JW: Why do your films always seem to go beyond the bare facts?

KB: We live in a rational world in which one plus one equals two. But if we examine our hearts or our art, we find that we really want one plus one to equal three. The combination of two things — a man and a woman in love, brush strokes on a canvas, the emotion of a song — we want it to add up to something more. I’m always reaching for those moments in life and in film.

JW: There’s a lot of cynicism about world leaders and politicians past and present. Do they deserve it?
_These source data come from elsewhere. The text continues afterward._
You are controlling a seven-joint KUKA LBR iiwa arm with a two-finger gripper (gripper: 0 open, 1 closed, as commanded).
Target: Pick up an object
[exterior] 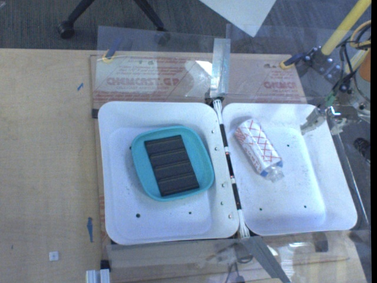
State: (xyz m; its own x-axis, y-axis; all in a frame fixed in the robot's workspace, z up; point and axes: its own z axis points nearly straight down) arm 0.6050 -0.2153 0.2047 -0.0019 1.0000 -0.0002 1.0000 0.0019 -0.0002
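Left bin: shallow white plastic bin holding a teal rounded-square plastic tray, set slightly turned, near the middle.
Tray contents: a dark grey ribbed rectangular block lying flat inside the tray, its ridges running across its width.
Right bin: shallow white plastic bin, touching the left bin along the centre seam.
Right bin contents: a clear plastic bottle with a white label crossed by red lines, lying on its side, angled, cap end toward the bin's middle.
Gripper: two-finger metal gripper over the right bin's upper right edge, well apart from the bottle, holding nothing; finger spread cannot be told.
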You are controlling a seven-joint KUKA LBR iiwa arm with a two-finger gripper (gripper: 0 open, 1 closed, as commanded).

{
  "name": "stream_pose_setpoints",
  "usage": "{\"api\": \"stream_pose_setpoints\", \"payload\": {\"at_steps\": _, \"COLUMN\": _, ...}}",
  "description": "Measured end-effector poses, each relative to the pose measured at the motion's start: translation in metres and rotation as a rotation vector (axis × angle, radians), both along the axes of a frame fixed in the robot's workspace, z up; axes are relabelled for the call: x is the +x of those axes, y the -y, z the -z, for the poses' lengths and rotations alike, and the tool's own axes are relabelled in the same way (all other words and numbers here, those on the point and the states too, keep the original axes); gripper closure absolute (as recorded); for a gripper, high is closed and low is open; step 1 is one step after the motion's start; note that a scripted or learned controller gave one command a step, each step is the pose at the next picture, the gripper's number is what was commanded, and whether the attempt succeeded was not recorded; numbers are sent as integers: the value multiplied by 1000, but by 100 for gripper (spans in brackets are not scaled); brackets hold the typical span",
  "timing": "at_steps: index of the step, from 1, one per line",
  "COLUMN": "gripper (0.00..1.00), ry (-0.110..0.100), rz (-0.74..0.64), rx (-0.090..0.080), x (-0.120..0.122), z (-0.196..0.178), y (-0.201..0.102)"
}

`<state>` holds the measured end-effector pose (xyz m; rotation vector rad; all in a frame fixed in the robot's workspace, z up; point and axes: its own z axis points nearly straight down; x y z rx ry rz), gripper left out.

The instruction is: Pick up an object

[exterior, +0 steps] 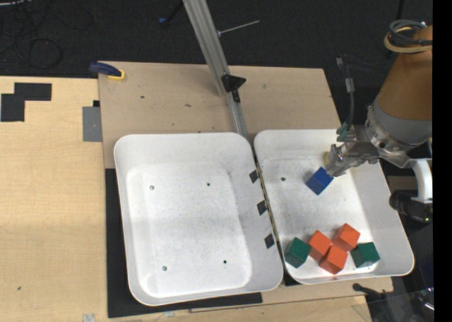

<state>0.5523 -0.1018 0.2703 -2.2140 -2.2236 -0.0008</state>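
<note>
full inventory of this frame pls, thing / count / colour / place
bins: 2, white, side by side on the bench; left bin, right bin
blue block: 1, blue, upper middle of right bin, at the end effector's tip
orange blocks: 3, orange, clustered at right bin's near edge
green blocks: 2, green, either end of that cluster
aluminium rail: 1, silver, slanting from the top of the view down to between the bins
clamp: 1, blue and yellow, bench's far left corner
arm: 1, grey with orange band, right
end effector: 1, over right bin
</note>
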Motion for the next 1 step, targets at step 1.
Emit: {"api": "stream_pose_setpoints", "payload": {"at_steps": 1, "gripper": 100, "ry": -2, "rz": 0, "rx": 0, "x": 2, "z": 2, "y": -50}}
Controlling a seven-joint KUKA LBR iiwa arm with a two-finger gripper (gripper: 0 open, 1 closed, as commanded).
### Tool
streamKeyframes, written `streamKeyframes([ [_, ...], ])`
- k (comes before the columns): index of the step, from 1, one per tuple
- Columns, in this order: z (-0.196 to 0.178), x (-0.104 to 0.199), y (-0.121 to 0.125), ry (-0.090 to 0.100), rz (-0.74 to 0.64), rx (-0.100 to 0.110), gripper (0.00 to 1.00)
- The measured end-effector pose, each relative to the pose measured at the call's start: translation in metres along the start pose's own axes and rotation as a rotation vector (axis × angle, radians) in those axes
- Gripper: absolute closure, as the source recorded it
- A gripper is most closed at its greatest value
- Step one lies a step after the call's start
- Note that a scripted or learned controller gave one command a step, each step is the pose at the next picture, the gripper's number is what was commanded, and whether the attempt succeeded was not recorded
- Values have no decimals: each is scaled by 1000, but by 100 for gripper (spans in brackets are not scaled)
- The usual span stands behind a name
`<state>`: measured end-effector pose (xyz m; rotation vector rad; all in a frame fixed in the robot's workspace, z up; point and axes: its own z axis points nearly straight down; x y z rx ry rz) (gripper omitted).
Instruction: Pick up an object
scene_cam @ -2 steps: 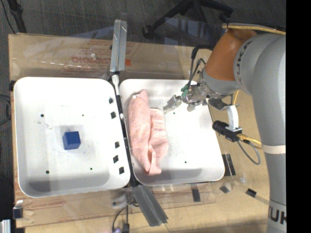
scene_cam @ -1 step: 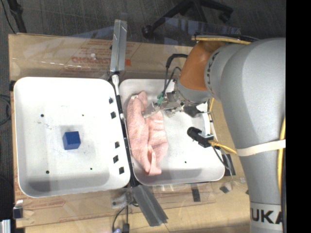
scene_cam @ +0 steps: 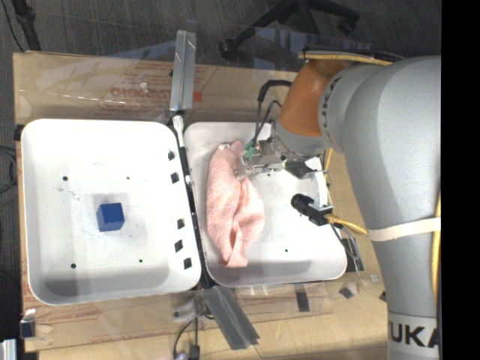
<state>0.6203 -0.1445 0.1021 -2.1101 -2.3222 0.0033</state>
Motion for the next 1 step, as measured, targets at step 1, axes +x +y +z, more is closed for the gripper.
streamKeyframes([
  [1, -90, 83, 41, 0, 169, -2, 100],
])
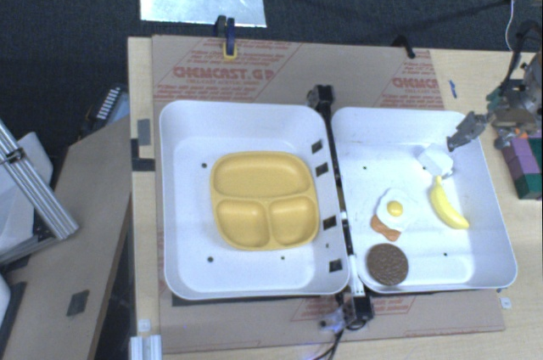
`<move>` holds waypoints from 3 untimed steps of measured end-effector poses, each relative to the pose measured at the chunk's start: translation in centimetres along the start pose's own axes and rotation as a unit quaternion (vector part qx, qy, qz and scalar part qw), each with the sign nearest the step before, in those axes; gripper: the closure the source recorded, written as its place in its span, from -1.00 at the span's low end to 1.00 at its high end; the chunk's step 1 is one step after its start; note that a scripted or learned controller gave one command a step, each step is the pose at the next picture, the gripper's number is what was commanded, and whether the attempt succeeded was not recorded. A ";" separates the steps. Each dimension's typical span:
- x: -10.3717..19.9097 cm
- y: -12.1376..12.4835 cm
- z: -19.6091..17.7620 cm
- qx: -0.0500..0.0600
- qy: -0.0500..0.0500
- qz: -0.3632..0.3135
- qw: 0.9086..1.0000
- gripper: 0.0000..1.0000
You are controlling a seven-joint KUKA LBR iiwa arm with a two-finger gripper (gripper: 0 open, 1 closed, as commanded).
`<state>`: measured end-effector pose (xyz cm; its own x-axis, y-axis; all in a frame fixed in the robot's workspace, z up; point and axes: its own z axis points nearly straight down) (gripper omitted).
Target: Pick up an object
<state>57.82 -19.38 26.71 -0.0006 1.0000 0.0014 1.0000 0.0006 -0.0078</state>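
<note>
Banana [447,206] lies in the right bin [492,265], near its right wall, with an egg [394,209] and cookie [388,263] to its left. The gripper [454,137] hovers above it; grip cannot be told.
</note>
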 end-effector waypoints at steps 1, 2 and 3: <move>0.1 0.2 -0.6 -0.005 -0.001 -0.001 1.000 -1.00; 0.1 0.9 5.5 -0.003 -0.001 -0.001 1.000 -1.00; -0.3 1.0 11.7 -0.003 -0.001 0.000 1.000 -1.00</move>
<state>58.75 -19.68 15.04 -0.0013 1.0000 0.0002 1.0000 0.0013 -0.0023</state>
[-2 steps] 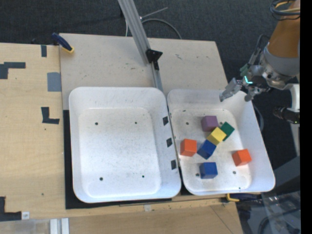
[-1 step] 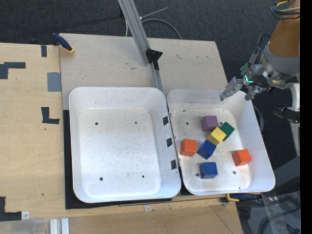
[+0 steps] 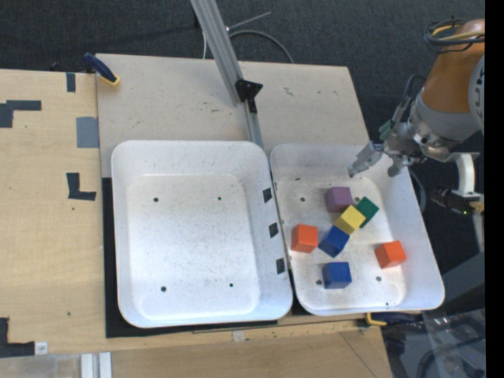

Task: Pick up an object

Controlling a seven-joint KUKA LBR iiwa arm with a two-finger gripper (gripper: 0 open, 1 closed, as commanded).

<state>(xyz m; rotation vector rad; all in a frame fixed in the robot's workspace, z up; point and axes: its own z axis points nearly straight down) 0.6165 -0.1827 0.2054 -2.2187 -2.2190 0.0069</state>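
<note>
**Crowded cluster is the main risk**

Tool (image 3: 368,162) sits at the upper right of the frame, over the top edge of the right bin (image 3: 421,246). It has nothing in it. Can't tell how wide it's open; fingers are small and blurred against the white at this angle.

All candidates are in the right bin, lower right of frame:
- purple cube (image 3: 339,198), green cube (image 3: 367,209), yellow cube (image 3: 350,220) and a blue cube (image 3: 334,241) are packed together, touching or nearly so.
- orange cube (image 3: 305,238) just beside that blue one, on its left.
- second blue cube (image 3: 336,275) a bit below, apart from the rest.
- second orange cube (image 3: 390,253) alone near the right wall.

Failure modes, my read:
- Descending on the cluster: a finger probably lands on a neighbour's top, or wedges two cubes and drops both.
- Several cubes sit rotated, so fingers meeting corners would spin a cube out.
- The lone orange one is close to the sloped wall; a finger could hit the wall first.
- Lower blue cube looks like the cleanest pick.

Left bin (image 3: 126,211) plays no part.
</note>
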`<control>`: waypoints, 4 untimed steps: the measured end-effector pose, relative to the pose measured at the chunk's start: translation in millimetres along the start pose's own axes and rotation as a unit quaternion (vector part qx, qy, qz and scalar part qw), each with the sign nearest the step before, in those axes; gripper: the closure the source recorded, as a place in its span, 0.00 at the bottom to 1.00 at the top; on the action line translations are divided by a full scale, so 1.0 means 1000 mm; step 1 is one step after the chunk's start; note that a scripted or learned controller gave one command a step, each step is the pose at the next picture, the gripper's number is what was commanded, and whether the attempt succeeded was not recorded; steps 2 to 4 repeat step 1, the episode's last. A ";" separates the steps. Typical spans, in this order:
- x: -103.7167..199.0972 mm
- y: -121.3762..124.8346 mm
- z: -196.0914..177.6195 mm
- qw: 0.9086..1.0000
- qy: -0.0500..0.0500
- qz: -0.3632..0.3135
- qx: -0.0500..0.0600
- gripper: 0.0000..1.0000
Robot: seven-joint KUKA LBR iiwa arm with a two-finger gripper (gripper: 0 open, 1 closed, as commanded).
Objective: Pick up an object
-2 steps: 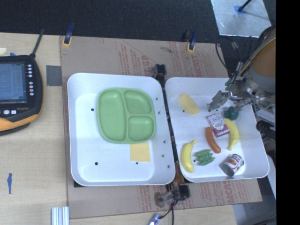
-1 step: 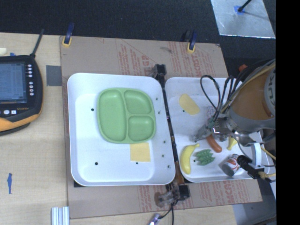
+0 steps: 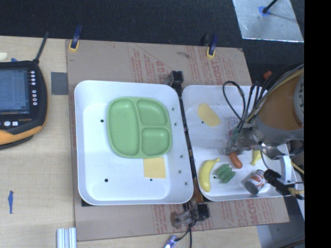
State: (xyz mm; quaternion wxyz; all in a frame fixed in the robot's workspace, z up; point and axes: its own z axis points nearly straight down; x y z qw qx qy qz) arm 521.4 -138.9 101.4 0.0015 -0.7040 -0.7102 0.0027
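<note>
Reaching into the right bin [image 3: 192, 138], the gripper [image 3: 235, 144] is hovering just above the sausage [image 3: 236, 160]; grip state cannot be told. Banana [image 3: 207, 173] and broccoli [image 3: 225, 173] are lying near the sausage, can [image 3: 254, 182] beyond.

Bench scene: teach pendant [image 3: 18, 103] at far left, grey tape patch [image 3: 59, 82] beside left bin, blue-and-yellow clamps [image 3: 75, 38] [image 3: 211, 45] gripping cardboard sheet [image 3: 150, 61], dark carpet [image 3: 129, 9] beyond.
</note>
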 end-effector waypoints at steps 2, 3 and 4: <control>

KB: We think that our heroes should be perfect, but if you go back to the Greeks you discover that heroes aren’t perfect. They have very obvious strengths and maybe not so obvious weaknesses, and it’s the negotiation between those two that defines heroism — whether it’s Abraham Lincoln or the Roosevelts or, for a more current example, Chris Christie. But studying the past arms you with a kind of optimism, because when people say, “It’s so bad right now with this economic meltdown that it’s like the Depression,” I can answer, “No, it’s not. During the Great Depression, in some cities, the animals in the zoo were shot and the meat distributed to the poor. Is that happening now?”

The world is chaotic and we’re trying to figure out some order. The painter puts a frame around it; the playwright puts a proscenium arch above it; a documentarian puts it on a screen. We invent stories, we tell them to each other. We achieve a kind of immortality with the stories that we tell and that’s the way we abolish the wolf at the door that’s gonna come knocking eventually.